* _AIM OF THE EXERCISE_
From the opening line of the records through the line bearing "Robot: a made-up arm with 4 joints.", set down every line exactly.

* _RECORDS FOR THIS TASK_
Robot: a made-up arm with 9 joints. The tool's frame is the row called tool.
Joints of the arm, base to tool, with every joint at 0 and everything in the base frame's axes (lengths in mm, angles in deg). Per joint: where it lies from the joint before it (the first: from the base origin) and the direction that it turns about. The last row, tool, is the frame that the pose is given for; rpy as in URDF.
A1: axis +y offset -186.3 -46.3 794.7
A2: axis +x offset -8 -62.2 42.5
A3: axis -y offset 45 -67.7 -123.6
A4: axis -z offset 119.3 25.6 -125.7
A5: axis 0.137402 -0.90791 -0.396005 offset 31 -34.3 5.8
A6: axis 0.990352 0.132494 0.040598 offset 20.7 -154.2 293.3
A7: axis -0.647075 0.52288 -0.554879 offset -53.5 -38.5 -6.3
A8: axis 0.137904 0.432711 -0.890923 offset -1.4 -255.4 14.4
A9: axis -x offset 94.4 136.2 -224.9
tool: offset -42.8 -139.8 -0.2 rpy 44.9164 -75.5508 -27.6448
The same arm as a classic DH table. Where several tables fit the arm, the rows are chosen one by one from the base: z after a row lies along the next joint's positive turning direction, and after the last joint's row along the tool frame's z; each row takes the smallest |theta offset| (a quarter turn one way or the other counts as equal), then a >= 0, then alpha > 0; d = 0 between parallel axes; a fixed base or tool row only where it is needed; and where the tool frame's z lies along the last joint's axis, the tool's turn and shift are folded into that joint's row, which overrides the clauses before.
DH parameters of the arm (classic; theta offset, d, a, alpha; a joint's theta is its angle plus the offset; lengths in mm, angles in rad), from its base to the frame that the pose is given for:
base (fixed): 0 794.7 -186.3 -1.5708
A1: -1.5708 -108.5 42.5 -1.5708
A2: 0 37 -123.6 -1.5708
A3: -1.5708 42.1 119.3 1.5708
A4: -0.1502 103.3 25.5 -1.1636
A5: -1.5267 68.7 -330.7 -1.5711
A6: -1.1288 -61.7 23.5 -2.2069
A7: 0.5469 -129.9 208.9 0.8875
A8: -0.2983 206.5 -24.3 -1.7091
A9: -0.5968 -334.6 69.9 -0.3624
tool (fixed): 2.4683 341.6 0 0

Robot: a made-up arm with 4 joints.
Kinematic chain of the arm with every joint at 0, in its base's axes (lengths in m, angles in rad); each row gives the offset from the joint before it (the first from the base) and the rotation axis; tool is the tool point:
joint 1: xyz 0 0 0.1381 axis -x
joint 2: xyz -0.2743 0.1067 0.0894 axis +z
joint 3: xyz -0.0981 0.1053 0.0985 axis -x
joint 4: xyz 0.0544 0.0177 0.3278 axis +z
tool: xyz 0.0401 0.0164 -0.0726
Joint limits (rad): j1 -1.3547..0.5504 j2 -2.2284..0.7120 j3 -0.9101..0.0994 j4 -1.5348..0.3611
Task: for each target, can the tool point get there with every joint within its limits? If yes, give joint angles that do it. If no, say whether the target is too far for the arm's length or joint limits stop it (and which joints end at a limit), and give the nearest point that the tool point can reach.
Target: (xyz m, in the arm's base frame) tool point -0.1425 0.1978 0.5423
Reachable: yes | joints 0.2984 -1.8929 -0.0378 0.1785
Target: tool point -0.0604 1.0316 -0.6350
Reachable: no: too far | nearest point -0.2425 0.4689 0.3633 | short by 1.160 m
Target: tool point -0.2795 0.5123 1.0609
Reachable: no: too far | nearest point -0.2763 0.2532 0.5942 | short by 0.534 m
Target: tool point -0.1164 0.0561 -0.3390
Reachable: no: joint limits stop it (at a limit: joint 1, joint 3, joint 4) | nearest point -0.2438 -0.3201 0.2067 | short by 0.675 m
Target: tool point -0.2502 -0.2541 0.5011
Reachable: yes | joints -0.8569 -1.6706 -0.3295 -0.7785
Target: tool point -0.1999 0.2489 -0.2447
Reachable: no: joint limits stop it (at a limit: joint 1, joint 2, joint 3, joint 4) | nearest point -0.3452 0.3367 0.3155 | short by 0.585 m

* _RESULT_
Robot: a made-up arm with 9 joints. The tool's frame is the row called tool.
Joints of the arm, base to tool, with every joint at 0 and everything in the base frame's axes (lengths in mm, angles in deg). Per joint: where it lies from the joint before it (the first: from the base origin) and the direction that it turns about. The last row, tool, is the frame that the pose is given for; rpy as in URDF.
A1: axis +y offset -186.3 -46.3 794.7
A2: axis +x offset -8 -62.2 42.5
A3: axis -y offset 45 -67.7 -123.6
A4: axis -z offset 119.3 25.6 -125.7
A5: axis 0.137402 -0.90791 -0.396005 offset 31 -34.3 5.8
A6: axis 0.990352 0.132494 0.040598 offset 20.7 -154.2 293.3
A7: axis -0.647075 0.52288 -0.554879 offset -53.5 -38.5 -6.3
A8: axis 0.137904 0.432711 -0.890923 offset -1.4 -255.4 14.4
A9: axis -x offset 94.4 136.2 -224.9
tool: offset -42.8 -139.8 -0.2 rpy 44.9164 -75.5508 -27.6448
The same arm as a classic DH table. Where several tables fit the arm, the rows are chosen one by one from the base: z after a row lies along the next joint's positive turning direction, and after the last joint's row along the tool frame's z; each row takes the smallest |theta offset| (a quarter turn one way or the other counts as equal), then a >= 0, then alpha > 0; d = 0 between parallel axes; a fixed base or tool row only where it is needed; and where the tool frame's z lies along the last joint's axis, the tool's turn and shift are folded into that joint's row, which overrides the clauses before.
DH parameters of the arm (classic; theta offset, d, a, alpha; a joint's theta is its angle plus the offset; lengths in mm, angles in rad), from its base to the frame that the pose is given for:
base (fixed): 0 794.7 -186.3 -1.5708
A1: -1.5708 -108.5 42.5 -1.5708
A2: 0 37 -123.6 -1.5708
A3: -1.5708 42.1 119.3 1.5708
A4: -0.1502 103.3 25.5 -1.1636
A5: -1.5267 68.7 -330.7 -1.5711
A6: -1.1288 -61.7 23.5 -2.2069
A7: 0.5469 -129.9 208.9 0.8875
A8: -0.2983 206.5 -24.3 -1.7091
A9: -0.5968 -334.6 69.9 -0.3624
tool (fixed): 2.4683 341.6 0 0

Robot: a made-up arm with 4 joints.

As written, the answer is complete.